The merging process can be a frustrating one. We have two different versions of code, and we need to combine them into a single version that maintains the functionality of each version. Fortunately, Git handles this for us… usually. The difficulty arises when Git cannot handle the merge for us because there are merge conflicts. Merge conflicts occur when both branches have edited the same line of a file. It then becomes our responsibility to tell Git what we want this line to look like in the final version. Here is an example.

Suppose file.py on develop contains the following code.

print(“On develop.”)

Now suppose we have have checked out a branch called issue-1 from develop. We have edited file.py on issue-1 to read

print(“On issue-1.”)

and another team member has edited file.py on develop to read

print(“On develop…”)

We are ready to merge back into develop, and we can do this by switching back to develop (git checkout develop) and running the following command.

git merge issue-1

Since the same line was edited on both branches, Git does not know which version to use in the merge, and we see are notified of a merge conflict.

Auto-merging file.py
CONFLICT (content): Merge conflict in file.py
Automatic merge failed; fix conflicts and then commit the result.
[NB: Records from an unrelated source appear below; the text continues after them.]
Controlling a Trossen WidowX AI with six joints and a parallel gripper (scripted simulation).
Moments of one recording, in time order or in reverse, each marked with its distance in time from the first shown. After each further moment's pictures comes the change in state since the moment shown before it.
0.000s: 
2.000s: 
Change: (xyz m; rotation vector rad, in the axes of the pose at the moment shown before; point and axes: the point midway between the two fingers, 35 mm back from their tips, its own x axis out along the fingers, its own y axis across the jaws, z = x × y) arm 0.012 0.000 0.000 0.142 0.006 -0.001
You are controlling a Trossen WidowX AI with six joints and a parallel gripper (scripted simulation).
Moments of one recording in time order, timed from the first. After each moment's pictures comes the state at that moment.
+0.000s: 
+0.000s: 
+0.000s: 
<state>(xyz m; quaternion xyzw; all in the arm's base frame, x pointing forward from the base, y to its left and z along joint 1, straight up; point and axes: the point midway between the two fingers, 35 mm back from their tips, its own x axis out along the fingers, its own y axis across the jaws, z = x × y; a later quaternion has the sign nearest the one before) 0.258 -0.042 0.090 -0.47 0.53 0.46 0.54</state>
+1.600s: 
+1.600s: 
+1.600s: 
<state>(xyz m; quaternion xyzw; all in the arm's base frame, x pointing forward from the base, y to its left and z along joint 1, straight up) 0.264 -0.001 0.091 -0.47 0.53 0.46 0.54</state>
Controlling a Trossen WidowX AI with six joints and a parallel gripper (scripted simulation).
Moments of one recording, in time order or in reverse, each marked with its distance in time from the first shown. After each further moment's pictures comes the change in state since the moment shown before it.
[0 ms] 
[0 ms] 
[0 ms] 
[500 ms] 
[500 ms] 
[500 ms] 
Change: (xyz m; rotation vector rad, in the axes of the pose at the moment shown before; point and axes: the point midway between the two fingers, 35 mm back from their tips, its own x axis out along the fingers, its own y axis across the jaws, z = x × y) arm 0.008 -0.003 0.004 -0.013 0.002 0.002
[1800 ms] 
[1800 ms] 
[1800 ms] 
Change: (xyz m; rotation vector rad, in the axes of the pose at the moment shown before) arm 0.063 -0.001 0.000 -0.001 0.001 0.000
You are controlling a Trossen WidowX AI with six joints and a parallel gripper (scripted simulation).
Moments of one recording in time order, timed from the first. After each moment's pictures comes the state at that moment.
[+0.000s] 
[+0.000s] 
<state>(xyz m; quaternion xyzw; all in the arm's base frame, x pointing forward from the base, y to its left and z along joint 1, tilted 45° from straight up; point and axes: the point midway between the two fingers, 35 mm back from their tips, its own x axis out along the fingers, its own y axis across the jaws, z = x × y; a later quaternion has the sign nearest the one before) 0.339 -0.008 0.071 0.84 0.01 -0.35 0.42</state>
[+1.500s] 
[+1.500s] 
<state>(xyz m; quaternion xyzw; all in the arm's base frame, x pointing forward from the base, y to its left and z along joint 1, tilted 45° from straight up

The output tells us that the merge conflict occurs in file.py. To resolve the conflict, we open file.py and notice it looks strange.

<<<<<<< HEAD
print(“On develop…”)
=======
print(“On issue-1.”)
>>>>>>> issue-1

We see both versions of the line, separated by ======= . Everything between <<<<<<<< HEAD and ======= is the code on develop, while everything between ======= and >>>>>>> issue-1 is the code on issue-1. We need to decide what we want the line to look like. Suppose we decide we want the line to read print(“Resolving merge conflict!”) . Then, we need to delete all of the lines in the file and replace then with that line. Then run git add file.py, git commit -m "Resolving merge conflict." , and git push. You should now be able to refresh GitHub and observe this change reflected in file.py there. At this point, you can delete issue-1 on GitHub by clicking master > View all branches > Trashcan, and on your local machine by running git branch -D issue-1.

Final Thoughts

While there is a lot of additional functionality we could cover, this article offers a good introduction to Git that will help you get started. A final command that you may find helpful is git status , which displays your staging area. It is instructional to run this command before and after you run the command git add file.py . You will notice that before you run git add, file.py is red and marked as “Untracked”, but after, file.py is green and marked a “New file”.